Smaller files mean faster uploads to Dropbox, Google Drive, or any web form, less bandwidth used, and less storage consumed once they're sitting in the cloud. The savings stack up quickly when you're moving documents around all day.

Storage reduction

Large PDF libraries can quietly chew through gigabytes of disk on the backup drive, especially in firms that archive every document indefinitely. Compressing before archival shrinks the long-term footprint without losing the searchability of the underlying text.

Mobile-friendly distribution

Mobile users feel every megabyte. Cellular bandwidth is slower than home Wi-Fi, data plans have limits, and phone storage fills up faster than people expect. A compressed PDF downloads quicker, costs less data to fetch, and takes up less room on the device, all of which matters in field-work scenarios where the network might be unreliable.

PDF Compress Examples

Standard compression

Input
10MB PDF with images
Output
Compressed to ~3-4MB. 60-70% reduction. Slight image quality loss; text quality unchanged.

A typical 10MB image-heavy PDF drops to roughly a third of its original size when the embedded images are recompressed at JPEG quality 80 instead of 100. Text remains pixel-perfect because it's not re-encoded, and the visual difference on the images is small enough that most readers won't notice.

Aggressive compression

Input
5MB PDF, target <1MB
Output
Compressed to ~800KB. Image quality more reduced. Acceptable for screen viewing, not print quality.

Pushing compression harder gets you to 80 percent or more reduction at the cost of visible JPEG artifacts in any photographs. The trade-off is fine for screen-only viewing or web distribution but unsuitable for anything you intend to print at full quality.

Optimization (no quality loss)

Input
PDF with redundant data
Output
Slightly compressed by stripping metadata, optimizing fonts, and recompressing streams. Roughly 10-20% reduction.

Lossless optimization is the gentle option. The tool strips redundant metadata, subsets embedded fonts so only the glyphs actually used are kept, and recompresses the internal stream data. Image quality is preserved exactly, and you typically save 10 to 20 percent.

Tips & Best Practices for PDF Compress

  • 1.Image content drives the compression ratio. A PDF full of high-resolution photographs has plenty of room to shrink, while a text-only document can typically only be trimmed by 10 to 30 percent at most.
  • 2.Pick a level that matches the destination. Email recipients want the smallest file that still looks acceptable, print houses want lossless or near-lossless quality, and web distribution sits comfortably in the middle.
  • 3.Keep an eye on text rendering at aggressive levels. Some compressors that re-encode the entire page can produce slightly fuzzy text, which is fine for screen viewing but a problem for anything text-heavy that needs to print well.
  • 4.Always start from the highest-quality original you have. Re-compressing a file that was already squeezed once introduces cumulative artifacts and rarely yields much additional savings.
  • 5.Some PDFs simply resist further compression. If a document was already saved with aggressive settings, expect modest results — there's no magic that recovers space from already-optimized data.
  • 6.Watch where the work happens. Cloud-based compressors upload the file, which is fine for marketing collateral but a problem for confidential documents. Browser-based tools using pdf-lib keep everything local.
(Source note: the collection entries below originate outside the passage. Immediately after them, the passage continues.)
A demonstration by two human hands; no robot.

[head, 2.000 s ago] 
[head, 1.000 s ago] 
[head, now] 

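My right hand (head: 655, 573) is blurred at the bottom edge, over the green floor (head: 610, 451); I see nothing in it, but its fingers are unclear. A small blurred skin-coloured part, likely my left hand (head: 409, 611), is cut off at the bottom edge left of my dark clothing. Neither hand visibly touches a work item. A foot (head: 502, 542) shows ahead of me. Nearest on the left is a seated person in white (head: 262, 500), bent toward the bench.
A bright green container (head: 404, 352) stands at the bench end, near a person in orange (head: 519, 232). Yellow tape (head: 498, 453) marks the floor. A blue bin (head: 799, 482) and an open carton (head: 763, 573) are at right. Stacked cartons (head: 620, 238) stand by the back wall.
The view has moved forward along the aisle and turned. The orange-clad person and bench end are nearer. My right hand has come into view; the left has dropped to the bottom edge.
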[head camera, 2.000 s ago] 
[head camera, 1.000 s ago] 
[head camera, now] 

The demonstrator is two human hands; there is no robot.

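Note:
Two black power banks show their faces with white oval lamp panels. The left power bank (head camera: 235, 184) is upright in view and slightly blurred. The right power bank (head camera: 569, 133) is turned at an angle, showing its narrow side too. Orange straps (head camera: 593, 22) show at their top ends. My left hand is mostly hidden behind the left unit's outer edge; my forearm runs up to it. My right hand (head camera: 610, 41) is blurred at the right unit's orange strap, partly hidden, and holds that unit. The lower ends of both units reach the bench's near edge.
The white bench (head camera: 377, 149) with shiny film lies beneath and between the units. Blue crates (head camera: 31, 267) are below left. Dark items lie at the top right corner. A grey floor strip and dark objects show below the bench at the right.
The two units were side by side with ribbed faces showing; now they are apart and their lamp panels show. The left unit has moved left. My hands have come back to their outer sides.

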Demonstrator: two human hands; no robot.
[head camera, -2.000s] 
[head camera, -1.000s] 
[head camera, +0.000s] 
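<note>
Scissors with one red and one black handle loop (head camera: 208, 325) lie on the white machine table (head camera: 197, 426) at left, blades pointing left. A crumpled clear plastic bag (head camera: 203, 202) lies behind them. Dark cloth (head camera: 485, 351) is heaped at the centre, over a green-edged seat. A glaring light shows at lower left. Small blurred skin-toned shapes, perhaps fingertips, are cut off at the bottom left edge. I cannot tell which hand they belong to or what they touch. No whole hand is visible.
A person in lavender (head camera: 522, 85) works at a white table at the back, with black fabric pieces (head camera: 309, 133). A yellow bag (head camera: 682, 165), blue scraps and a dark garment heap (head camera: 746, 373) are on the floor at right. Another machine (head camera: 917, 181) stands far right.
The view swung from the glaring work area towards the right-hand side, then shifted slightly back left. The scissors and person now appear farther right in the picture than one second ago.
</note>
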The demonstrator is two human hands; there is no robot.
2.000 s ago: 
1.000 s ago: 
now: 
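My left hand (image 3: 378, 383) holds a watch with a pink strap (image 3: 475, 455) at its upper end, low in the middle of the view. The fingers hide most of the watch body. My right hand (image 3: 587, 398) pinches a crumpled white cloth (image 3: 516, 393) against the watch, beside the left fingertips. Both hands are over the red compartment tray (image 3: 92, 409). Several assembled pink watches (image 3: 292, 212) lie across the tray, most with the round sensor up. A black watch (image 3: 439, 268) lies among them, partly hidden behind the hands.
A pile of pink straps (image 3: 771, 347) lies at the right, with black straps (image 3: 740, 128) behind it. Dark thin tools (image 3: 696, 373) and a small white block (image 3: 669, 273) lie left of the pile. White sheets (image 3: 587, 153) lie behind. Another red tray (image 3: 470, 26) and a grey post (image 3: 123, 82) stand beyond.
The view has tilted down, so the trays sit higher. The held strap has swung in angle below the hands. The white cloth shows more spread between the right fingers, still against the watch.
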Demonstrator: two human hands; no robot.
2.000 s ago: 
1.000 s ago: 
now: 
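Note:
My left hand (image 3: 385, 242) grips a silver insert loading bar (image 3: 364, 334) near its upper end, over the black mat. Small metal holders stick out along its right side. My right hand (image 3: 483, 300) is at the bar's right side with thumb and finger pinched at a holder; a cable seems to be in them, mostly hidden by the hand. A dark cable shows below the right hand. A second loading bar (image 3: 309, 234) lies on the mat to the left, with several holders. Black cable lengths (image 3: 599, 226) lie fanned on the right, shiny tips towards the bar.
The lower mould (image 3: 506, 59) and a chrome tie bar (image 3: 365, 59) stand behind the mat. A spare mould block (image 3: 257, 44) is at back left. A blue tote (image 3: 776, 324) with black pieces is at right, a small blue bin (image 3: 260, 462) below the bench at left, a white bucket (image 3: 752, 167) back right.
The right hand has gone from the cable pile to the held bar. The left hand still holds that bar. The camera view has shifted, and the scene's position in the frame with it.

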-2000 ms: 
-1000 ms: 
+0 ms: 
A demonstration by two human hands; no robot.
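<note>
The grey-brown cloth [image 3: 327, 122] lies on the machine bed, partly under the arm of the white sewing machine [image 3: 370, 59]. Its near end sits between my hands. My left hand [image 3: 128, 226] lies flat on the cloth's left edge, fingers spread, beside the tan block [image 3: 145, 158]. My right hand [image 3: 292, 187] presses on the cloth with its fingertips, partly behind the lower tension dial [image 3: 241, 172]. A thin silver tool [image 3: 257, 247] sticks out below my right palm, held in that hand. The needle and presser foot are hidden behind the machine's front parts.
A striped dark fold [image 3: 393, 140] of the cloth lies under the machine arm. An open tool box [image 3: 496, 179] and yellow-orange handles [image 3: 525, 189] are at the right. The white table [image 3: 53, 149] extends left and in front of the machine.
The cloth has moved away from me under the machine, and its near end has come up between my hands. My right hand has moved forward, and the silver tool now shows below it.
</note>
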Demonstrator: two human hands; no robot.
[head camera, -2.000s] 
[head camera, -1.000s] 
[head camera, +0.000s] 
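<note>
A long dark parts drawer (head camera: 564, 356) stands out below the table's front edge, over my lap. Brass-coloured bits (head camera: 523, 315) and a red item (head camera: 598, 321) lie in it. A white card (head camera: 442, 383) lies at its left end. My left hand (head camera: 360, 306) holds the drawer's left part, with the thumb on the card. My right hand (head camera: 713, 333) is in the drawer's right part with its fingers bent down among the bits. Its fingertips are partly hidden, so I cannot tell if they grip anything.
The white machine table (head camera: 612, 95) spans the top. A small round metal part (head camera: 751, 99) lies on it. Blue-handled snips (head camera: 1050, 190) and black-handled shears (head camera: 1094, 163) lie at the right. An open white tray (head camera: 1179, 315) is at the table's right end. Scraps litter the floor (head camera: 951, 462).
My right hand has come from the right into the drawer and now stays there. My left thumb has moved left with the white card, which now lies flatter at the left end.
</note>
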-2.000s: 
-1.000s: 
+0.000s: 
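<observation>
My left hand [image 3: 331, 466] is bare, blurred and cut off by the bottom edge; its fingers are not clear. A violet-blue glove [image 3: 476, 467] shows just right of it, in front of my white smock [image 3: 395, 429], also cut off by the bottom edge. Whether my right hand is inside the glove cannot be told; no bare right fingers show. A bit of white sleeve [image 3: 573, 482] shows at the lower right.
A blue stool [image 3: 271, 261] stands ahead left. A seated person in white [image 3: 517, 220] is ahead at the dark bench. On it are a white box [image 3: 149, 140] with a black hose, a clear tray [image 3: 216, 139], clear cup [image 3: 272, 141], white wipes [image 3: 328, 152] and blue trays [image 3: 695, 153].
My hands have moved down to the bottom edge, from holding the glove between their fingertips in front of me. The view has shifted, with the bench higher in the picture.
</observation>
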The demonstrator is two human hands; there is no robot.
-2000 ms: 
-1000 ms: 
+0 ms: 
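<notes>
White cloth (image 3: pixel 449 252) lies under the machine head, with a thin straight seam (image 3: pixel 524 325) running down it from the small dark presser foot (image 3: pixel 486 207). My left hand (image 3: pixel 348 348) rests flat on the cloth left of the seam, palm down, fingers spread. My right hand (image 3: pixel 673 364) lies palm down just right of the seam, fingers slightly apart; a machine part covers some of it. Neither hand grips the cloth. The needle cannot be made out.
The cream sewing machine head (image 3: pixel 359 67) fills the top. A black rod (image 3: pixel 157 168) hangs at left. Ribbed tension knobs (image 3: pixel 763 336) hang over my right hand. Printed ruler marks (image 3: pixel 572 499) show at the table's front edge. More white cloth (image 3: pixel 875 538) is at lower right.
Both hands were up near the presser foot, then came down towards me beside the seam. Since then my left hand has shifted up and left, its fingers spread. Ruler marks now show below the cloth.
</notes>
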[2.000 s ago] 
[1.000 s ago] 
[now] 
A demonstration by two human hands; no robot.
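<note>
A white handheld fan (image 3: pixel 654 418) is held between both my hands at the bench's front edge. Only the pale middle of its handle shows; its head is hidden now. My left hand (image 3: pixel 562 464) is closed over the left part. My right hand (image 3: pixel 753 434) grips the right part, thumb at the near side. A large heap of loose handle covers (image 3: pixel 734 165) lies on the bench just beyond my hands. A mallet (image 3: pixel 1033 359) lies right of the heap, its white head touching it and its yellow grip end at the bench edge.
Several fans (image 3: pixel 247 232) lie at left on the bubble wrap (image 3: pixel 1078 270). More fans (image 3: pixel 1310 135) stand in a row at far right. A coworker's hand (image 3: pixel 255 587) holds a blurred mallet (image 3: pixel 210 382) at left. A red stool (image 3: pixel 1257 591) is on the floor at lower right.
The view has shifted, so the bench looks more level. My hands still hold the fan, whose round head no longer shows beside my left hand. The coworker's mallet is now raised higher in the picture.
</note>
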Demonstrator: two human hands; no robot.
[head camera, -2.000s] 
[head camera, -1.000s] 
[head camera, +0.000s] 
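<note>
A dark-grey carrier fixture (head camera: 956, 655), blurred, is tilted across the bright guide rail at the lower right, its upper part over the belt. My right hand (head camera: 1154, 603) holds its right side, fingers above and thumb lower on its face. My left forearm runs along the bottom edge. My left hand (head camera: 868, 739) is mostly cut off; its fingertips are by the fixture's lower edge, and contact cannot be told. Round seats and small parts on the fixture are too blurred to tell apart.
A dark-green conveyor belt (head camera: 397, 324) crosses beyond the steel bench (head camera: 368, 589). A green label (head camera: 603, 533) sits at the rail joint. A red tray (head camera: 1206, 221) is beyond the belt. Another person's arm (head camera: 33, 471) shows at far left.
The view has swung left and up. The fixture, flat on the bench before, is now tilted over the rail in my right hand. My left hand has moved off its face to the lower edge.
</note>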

Frequently Asked Questions

It depends almost entirely on what's inside. Image-heavy PDFs commonly drop 60 to 90 percent because images compress well. Text-only documents only see 10 to 30 percent because the text is already efficient. Files that were already aggressively compressed have little left to give. The tool reports the original and compressed sizes so you can see the actual savings.